> Exercise prompt
Everything in the data gets repeated exactly, except for the pictures.

> Data extract

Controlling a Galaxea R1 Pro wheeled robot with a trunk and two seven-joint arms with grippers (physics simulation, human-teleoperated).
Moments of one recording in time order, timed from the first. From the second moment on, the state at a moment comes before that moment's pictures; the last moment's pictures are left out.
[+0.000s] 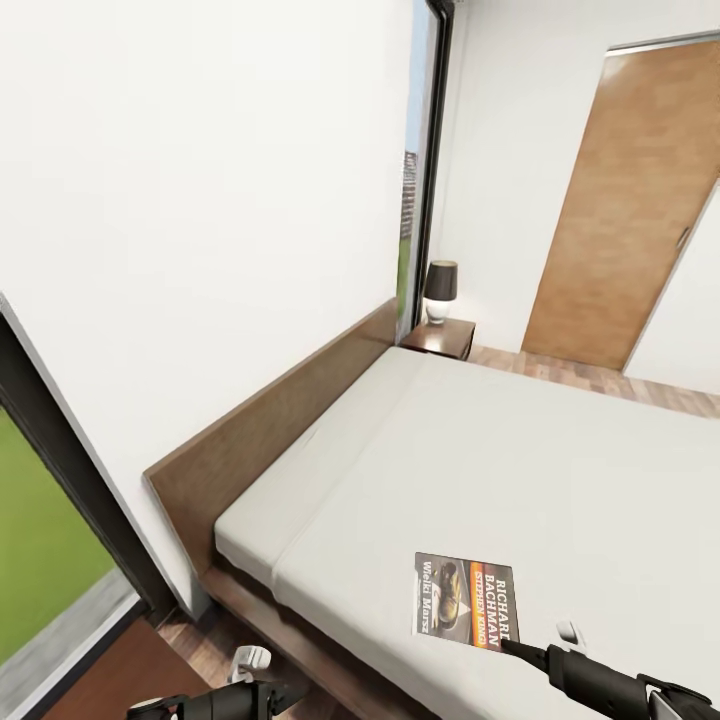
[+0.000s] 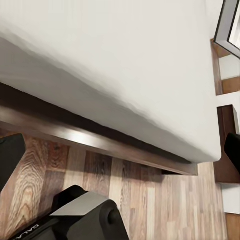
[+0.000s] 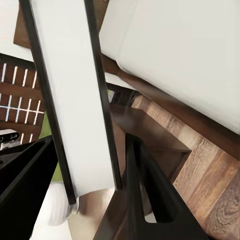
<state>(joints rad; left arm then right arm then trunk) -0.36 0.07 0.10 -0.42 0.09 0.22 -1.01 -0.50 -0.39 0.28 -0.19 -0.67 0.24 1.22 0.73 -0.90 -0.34</state>
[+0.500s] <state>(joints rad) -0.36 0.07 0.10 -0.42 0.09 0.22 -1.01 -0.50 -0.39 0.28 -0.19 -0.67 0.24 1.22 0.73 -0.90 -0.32</state>
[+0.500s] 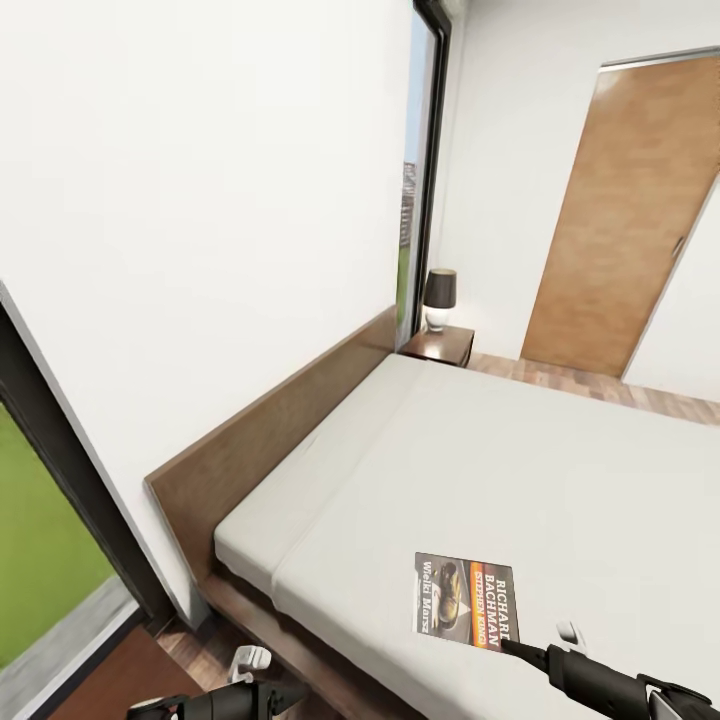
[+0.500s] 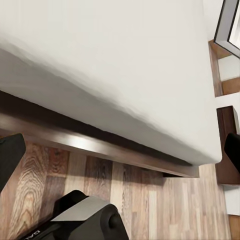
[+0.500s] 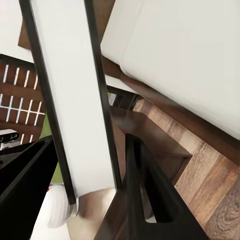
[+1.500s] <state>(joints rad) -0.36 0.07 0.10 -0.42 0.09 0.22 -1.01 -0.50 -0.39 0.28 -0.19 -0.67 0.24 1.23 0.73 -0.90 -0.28</state>
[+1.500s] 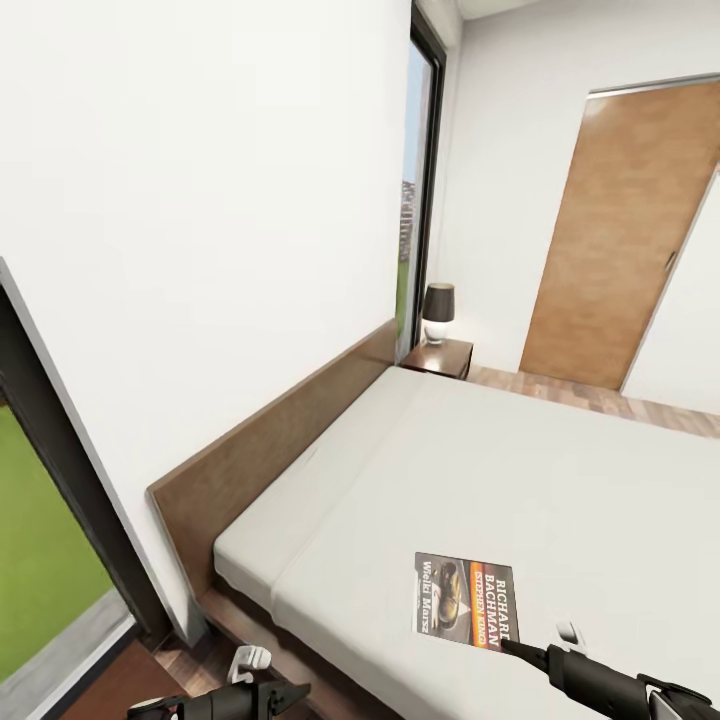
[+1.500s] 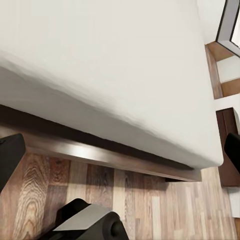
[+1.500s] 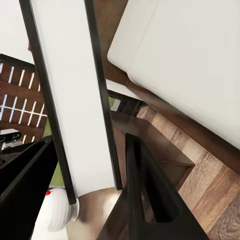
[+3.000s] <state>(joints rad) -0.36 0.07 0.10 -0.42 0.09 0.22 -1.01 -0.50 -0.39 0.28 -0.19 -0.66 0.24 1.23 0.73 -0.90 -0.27</state>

> Exercise solution
Controlling a Galaxea R1 Pro wheeled robot with a trunk and two seven-joint arms with grippers (physics simulation, human-teleoperated).
Moments of one recording in time order, timed from the first. From the second moment on, the state at a moment comes before that moment's pictures; the last moment's pictures are left out.
[+0.000s] 
[+0.000s] 
[+0.000s] 
<state>(joints rad; left arm then right arm then trunk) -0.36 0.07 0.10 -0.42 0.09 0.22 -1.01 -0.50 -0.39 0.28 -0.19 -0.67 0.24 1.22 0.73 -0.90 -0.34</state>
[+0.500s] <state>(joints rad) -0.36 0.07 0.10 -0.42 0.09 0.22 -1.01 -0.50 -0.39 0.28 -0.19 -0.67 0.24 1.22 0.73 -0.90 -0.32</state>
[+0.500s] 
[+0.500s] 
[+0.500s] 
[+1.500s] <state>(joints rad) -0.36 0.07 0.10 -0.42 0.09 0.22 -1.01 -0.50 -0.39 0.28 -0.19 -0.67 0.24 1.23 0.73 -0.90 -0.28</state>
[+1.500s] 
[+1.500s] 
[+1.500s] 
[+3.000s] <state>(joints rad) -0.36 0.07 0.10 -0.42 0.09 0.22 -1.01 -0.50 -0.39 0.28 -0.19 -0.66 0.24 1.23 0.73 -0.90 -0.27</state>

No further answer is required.